In fact, MMRDA needs to be assessed for its performance in the past 15 years, in which it has delivered some projects that have changed the city. Several senior bureaucrats have helmed the authority that directly reports to the CM. It was used extensively to score brownie points over the Shiv Sena-controlled BMC by the previous Congress CMs. Being a cash cow — MMRDA primarily earned money by selling land in and around the city — it has been behaving as if it does favours to the city, and, hence, is not liable for giving any answers. The ‘class apart’ attitude the authority’s officers flash, does not necessarily reflect in their work.

They planned and constructed the Eastern Freeway’s elevated corridors in the best available manner, but the non-elevated stretches do not conform to such standards. The Panjarpol-BPT Road stretch that ends at Bhakti Park raises a question mark over the credentials of the MMRDA officials who approved poor quality work.
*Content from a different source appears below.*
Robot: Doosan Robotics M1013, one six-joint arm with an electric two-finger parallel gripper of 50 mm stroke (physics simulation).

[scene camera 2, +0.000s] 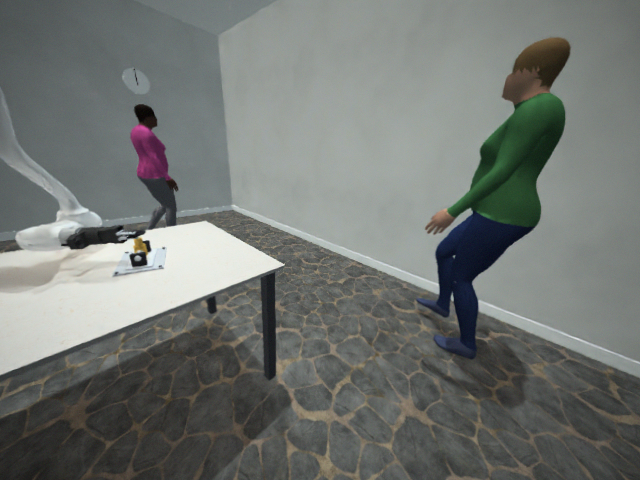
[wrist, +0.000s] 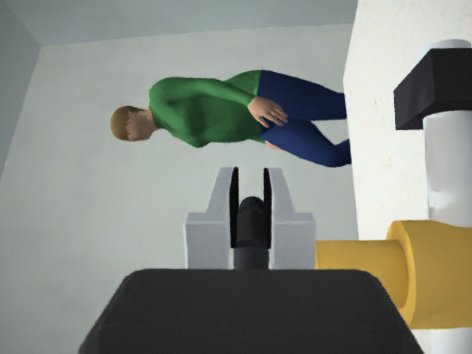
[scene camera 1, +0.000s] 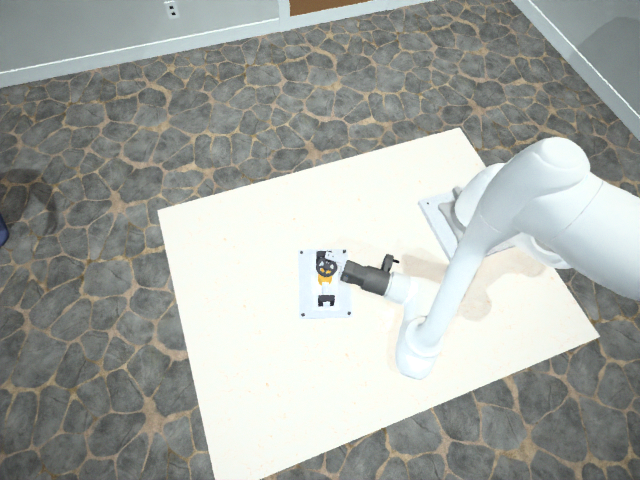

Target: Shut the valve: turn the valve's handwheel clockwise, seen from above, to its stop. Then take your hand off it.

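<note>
The valve's black handwheel (scene camera 1: pixel 317 268) (scene camera 2: pixel 138 233) lies flat on top of the yellow valve body (scene camera 1: pixel 324 280) (scene camera 2: pixel 138 246) (wrist: pixel 442 275). In the wrist view the handwheel (wrist: pixel 251 227) shows edge-on as a dark bar between the fingers. My gripper (scene camera 1: pixel 333 257) (scene camera 2: pixel 132 234) (wrist: pixel 251 192) reaches in roughly level from the arm's side and is shut on the wheel's rim, with a pad on each face. The fingers hide part of the rim. The wheel's turn angle cannot be read from these views.
The valve's pipe (wrist: pixel 447 165) runs to a black block (scene camera 1: pixel 326 300) (scene camera 2: pixel 138 259) (wrist: pixel 435 85) on a light base plate (scene camera 1: pixel 308 302) (scene camera 2: pixel 156 262). The plate lies on the white table (scene camera 1: pixel 248 361) (scene camera 2: pixel 222 258). Two people, in green (scene camera 2: pixel 516 160) (wrist: pixel 200 107) and magenta (scene camera 2: pixel 149 152), stand beyond the table.
</note>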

The ‘balding’ concrete top along the stretch of the Freeway till the Shivaji Statue is crying for attention from the ‘brilliant’ technocrats. Concerns expressed by motorists over the serious damages caused by Monorail’s construction on BPT Road have not been addressed as yet.

CAG’s intention is not to create any fear psychosis. But MMRDA must understand that it is responsible for both the good and the bad in the Monorail project. Sadly, it hasn’t been able to satisfy the auditors even when the issues they probed will have a bearing on the commuters’ safety and life. And if MMRDA bosses do not care to be transparent, their supreme boss, Chief Minister Devendra Fadnavis, must step in to control them.
Delays in project completion are understandable in case they happen due to genuine reasons like land acquisition. But in the Monorail’s case, the delays have been inordinate, mainly because of the technical mess that its very own ‘experts’ were involved in.

Will these experts, who refuse to emerge from their plush offices in MMRDA headquarters to understand the ground reality, be made responsible, questioned over their vested interests, and charge-sheeted? Should we expect the CM to stop the practice of ignoring CAG reports, as was the norm in the previous regimes?